■ **What you have to do**
Report all lines below with the word "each".

Saved data entries
————————

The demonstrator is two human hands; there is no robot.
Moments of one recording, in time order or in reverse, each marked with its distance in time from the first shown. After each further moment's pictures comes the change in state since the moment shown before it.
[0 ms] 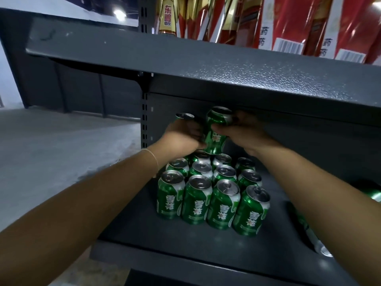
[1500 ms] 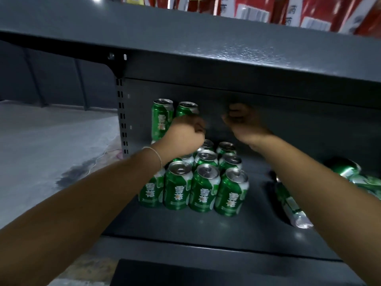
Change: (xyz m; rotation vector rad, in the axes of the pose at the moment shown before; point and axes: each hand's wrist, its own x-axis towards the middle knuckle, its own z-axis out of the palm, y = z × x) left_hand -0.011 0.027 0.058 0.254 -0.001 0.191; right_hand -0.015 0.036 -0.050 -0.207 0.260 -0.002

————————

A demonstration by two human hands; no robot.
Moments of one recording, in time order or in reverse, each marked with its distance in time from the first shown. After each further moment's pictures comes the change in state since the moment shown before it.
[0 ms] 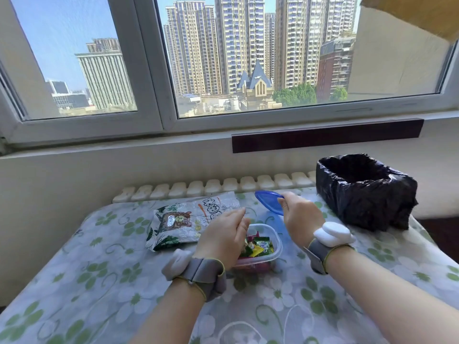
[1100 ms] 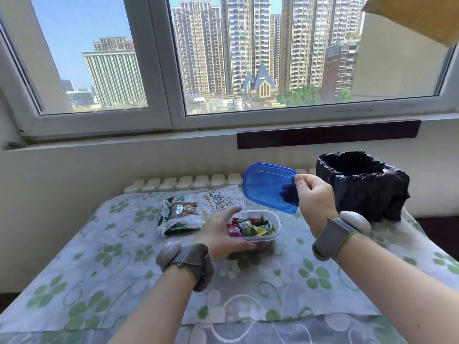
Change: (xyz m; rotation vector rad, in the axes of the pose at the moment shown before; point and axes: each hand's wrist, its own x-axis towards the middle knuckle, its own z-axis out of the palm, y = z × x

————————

■ **Response to this task**
Moments of one recording, in time order or in reverse, each marked with its distance in time from the first shown. After each further moment's pictures comes the change in state since the moment shown before it.
Change: (xyz m; rotation vector rad, in the axes of the pose at the moment shown before; point and axes: each hand's wrist, its own x-axis towards the middle knuckle, its own z-axis out of the palm, y = z × x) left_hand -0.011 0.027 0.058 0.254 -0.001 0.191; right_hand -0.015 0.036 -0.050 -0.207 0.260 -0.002
Moments of one recording, in time order or in reverse, each marked with its distance in time from the first shown. After each further moment's pictures comes the change in state since the moment shown before it.
Change: (xyz m; rotation vector rad, in the axes of the pose at the moment shown before; point and axes: each hand's wrist, its own x-axis towards the middle knuckle, its own z-axis out of the palm, y = z × x

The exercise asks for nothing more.